Researchers of the University of Central Florida (UCF) announced that they have reached a solution that will solve the problem of the less efficiency and the high cost of the hydrogen fuel cell. The concept is making the structure of the device on the shape of a sandwich in order to use more materials as a catalyst in the cells.
The majority of hydrogen fuel cells use catalysts made of a rare and expensive metal – platinum. There are few alternatives because most elements can’t endure the fuel cell’s highly acidic solvents present in the reaction that converts hydrogen’s chemical energy into electrical power. Only four elements can resist the corrosive process – platinum, iridium, gold and palladium. The first two are rare and expensive, which makes them impractical for large-scale use. The other two don’t do well with the chemical reaction.

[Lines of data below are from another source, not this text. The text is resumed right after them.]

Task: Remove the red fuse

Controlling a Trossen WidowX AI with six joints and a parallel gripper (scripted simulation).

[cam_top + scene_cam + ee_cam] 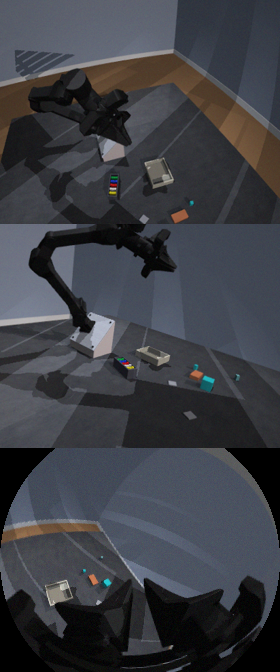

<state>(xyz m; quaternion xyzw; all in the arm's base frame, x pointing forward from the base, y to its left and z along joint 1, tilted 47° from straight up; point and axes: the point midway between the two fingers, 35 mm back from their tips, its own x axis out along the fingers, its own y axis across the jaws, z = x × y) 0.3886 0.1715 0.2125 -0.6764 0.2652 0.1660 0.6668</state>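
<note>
Now: the red fuse 390 mm below my gripper tip, 110 mm behind it and 50 mm to the right of it. From my gripper tip the other things lie so: teal cube 390 mm below, 200 mm ahead, 70 mm to the left; orange block 400 mm below, 140 mm to the left, 140 mm ahead; beige tray 410 mm below, 170 mm to the left, 80 mm behind.
</note>
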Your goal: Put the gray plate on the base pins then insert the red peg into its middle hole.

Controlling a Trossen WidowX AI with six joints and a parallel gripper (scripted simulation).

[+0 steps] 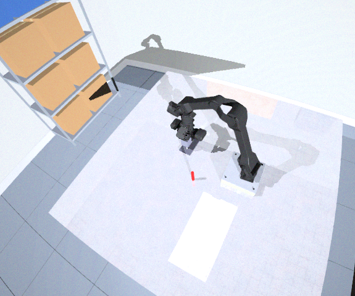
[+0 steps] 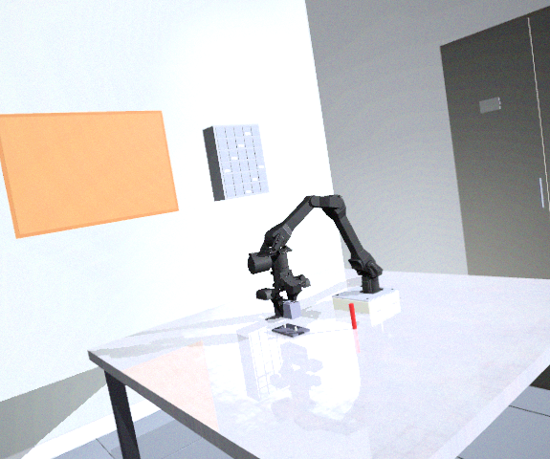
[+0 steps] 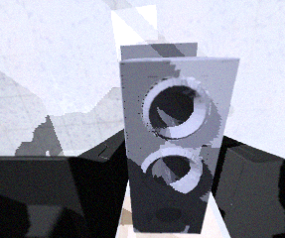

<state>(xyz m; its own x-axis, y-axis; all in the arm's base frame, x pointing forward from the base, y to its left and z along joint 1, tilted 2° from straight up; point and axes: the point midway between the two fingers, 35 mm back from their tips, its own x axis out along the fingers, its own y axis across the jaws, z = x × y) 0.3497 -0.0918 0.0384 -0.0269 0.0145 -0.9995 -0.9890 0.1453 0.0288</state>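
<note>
Right now the base is 50 mm below my gripper tip. From my gripper tip the other things lie so: red peg: 190 mm to the left, 100 mm behind, 20 mm below; gray plate: 30 mm above.
</note>
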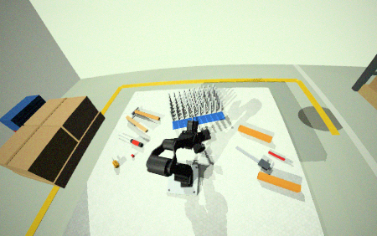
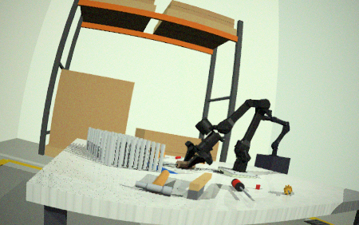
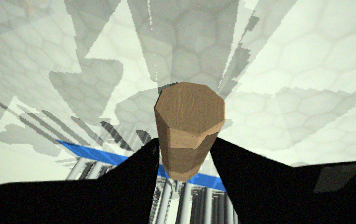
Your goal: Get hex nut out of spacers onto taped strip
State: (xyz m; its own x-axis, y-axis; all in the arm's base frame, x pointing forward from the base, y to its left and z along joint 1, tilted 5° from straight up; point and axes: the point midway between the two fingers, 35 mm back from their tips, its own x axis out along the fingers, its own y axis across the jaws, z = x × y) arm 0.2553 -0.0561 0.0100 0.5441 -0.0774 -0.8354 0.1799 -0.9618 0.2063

UCF Professor Sergey Stolbov and postdoctoral research associate Marisol Alcántara Ortigoza focused on making gold and palladium better suited for the reaction.
They created a sandwich-like structure that layers cheaper and more abundant elements with gold and palladium and other elements to make it more effective.
The outer monoatomic layer (the top of the sandwich) is either palladium or gold. Below it is a layer that works to enhance the energy conversion rate but also acts to protect the catalyst from the acidic environment. These two layers reside on the bottom slice of the sandwich — an inexpensive substrate (tungsten), which also plays a role in the stability of the catalyst.